# The million digit attempt

This post summarises a few runs that where made to compute many digits of Khinchin’s constant. We succeeded at repeating the previous record of a hundred thousand, in much less time, but failed at the million digit attempt.

## Algorithms: (with source!)

BernMM: This implementation calculates the first zeta’s using David Harvey’s multi-modular Bernoulli algorithm. It switches to the power table method as soon as this becomes feasible. It is described in more detail in this post. Source: khinchin.bernmm.cpp. Requires GMP, MPFR, BernMM and NTL.

SCP: This implementation also employs the power table method for the first terms using the von Staudt-Clausen theorem and other trickery described in this post. Source: khinchin.SCP.cpp. Requires GMP and MPFR. And an unnecessary dependency on Boost.

All sources were compiled using g++ -ggdb -O3 -lrt -lpthreat.

## Running time of various attempts:

These two algorithms were run at various levels of precision to evaluate
their accuracy and performance. Timings were made using the
`time`

command. Gourdons attempt is included for
completeness, but beware of the different (ten years older) hardware!
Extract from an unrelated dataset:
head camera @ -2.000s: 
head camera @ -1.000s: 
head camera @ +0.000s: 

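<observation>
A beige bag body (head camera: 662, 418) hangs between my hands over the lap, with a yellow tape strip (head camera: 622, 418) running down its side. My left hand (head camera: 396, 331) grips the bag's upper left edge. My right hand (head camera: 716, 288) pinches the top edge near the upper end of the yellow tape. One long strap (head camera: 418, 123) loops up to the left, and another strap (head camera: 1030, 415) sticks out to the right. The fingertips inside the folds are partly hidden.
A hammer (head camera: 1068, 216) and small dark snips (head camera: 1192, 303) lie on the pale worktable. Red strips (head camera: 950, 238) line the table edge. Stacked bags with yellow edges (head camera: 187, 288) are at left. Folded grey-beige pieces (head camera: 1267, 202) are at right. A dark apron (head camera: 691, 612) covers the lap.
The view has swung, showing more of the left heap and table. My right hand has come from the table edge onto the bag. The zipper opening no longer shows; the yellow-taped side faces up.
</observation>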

Algorithm | Digits | Wall time | Processor time | Result |
---|---|---|---|---|

Gourdon’s⁴ | 110 028 | 22.4 hours | 22.4 hours¹ | K0 |

SCP | 110 004 | 12.5 min | 12.0 min³ | K0 |

BernMM | 110 004 | 33.5 min | 76.2 min² | K0 |

SCP | 1 010 025 | 3.8 days | 3.8 days³ | K0 |

BernMM | 1 000 023 | 4.5 days | 11.2 days² | K0 |

SCP | 1 100 026 | 3.4 days | 3.4 days² | K0 |

BernMM | 1 100 025 | 5.7 days | 14.4 days² | K0 |

¹ On an SGI R10000 (64 bit architecture) with 256 Mb of memory.
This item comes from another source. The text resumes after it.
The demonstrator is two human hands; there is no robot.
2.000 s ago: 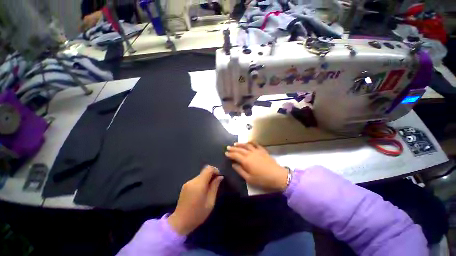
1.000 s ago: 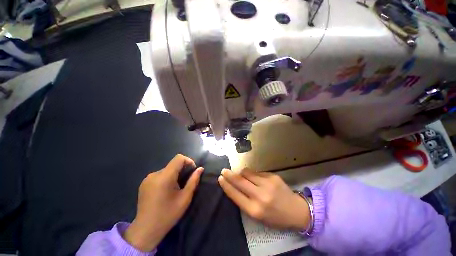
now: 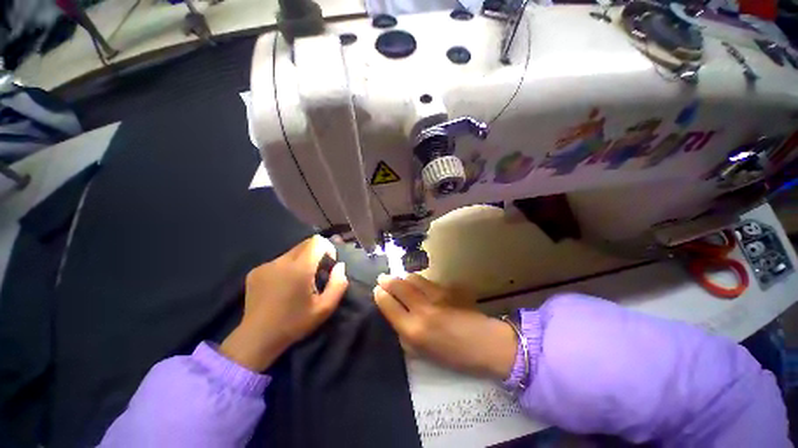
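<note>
A wide black cloth panel [image 3: 175, 236] covers the table left of the sewing machine [image 3: 525, 96] and hangs toward the lap. Its right edge lies by the brightly lit presser foot [image 3: 398, 255]. My left hand [image 3: 293, 293] pinches the cloth between thumb and fingers just left of the needle area. My right hand [image 3: 437, 322] lies with its fingertips on the cloth edge just in front of the presser foot, pressing it flat rather than gripping it. The needle tip is lost in the glare.
Red-handled scissors [image 3: 719, 273] and a dark tray of bobbins [image 3: 763, 252] lie at the right. A dark scrap [image 3: 549, 216] lies under the machine arm. A printed scale [image 3: 464, 409] marks the table's front edge. Striped cloth [image 3: 35, 122] is at the far left.
After the view moved in close to the machine head, both hands have moved forward with the cloth, closer to the presser foot. My left hand still pinches the cloth.
</note>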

² On the Qubis server, with few other processes running. Amd Phenom II X4 940, 64 bit 3 GHz quad core processor with 4 GB DDR2 RAM.

³ On my desktop system, with many other processes running. Same hardware as the server.
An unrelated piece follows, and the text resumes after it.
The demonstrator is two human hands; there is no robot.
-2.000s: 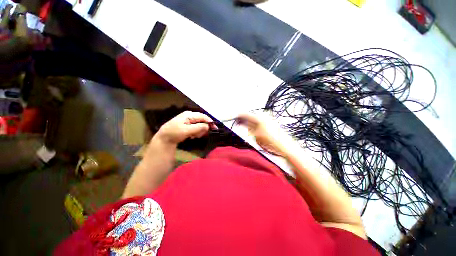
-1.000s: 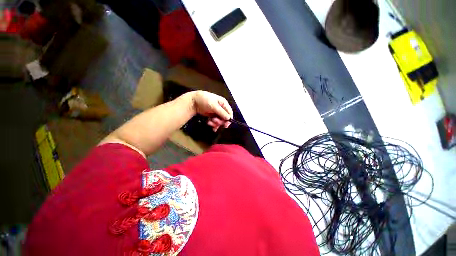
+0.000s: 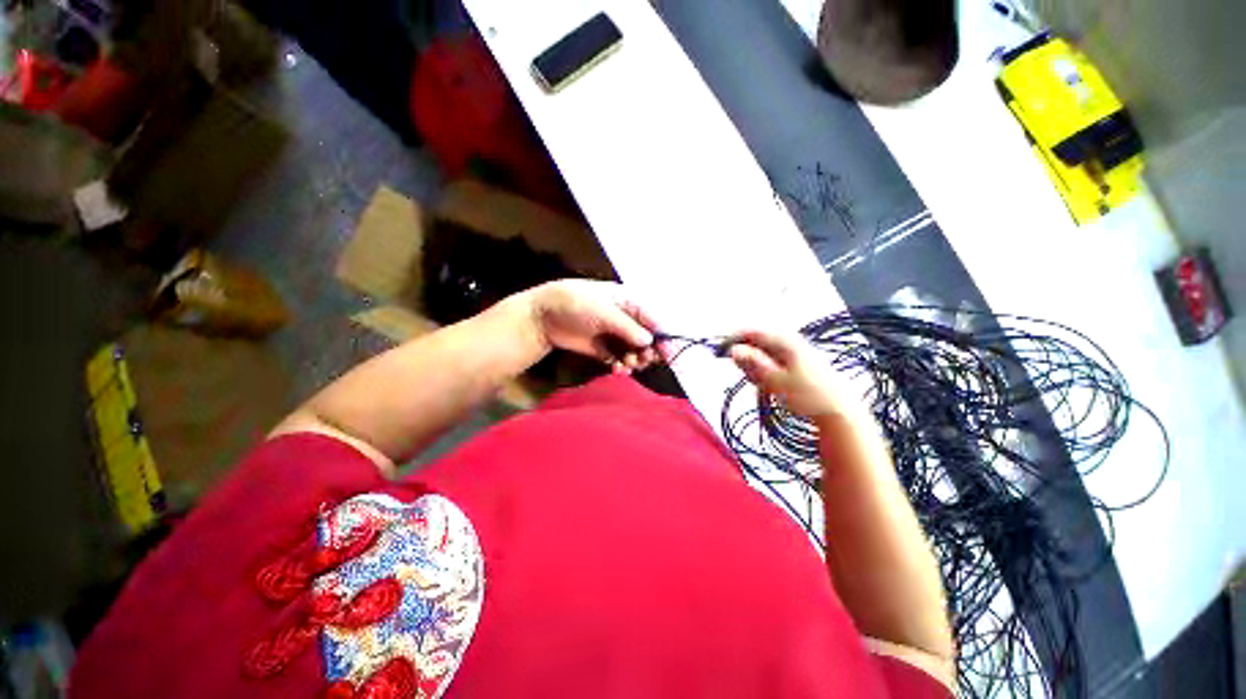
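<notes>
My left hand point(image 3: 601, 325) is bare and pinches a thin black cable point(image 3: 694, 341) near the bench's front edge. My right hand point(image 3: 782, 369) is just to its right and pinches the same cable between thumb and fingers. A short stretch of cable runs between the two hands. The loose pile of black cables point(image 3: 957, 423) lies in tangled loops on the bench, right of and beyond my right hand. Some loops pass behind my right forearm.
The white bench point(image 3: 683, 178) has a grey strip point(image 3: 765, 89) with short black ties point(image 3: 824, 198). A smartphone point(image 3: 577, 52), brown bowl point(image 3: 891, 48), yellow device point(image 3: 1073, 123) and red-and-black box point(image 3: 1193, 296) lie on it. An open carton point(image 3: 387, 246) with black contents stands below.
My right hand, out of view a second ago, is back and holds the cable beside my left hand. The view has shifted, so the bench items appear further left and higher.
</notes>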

⁴ http://pi.lacim.uqam.ca/piDATA/khintchine.txt

## Numerical consistency between attempts:

*110 000 digit consistency*:

vs | Gourdon’s | SCP | BernMM |
---|---|---|---|

Gourdons | 110 028 | 110 000 | 110 000 |

SCP | 110 000 | 110 004 | 110 004 |

BernMM | 110 000 | 110 004 | 110 004 |

Everything checks out, we can successfully calculate a hundred thousand digits of $K_0$ in twelve minutes.

*Million digit consistency*:

vs | BernMM 1M | BernMM 1M1 | SCP 1M | SCP 1M1 |
---|---|---|---|---|

BernMM 1M | 1 000 023 | 540 634 | 863 449 | 453 476 |

BernMM 1M1 | 540 634 | 1 100 025 | 540 634 | 453 476 |

SCP 1M | 863 449 | 540 634 | 1 010 025 | 453 476 |

SCP 1M1 | 453 476 | 453 476 | 453 476 | 1 100 026 |

This table show that there is something terribly wrong! Both algorithms are inconsistent with themselves and each other! From the table one can deduce that BernMM is accurate to 540 634 decimals and SCP to 453 476. But it seems that that SCP-1M1 is actually less precise than SCP-1M! This means there is some sort of error accumulating in the algorithm, and this could potentially undermine the consistency check, so I’ll have to fix this.

However, 540 634 is still a world record!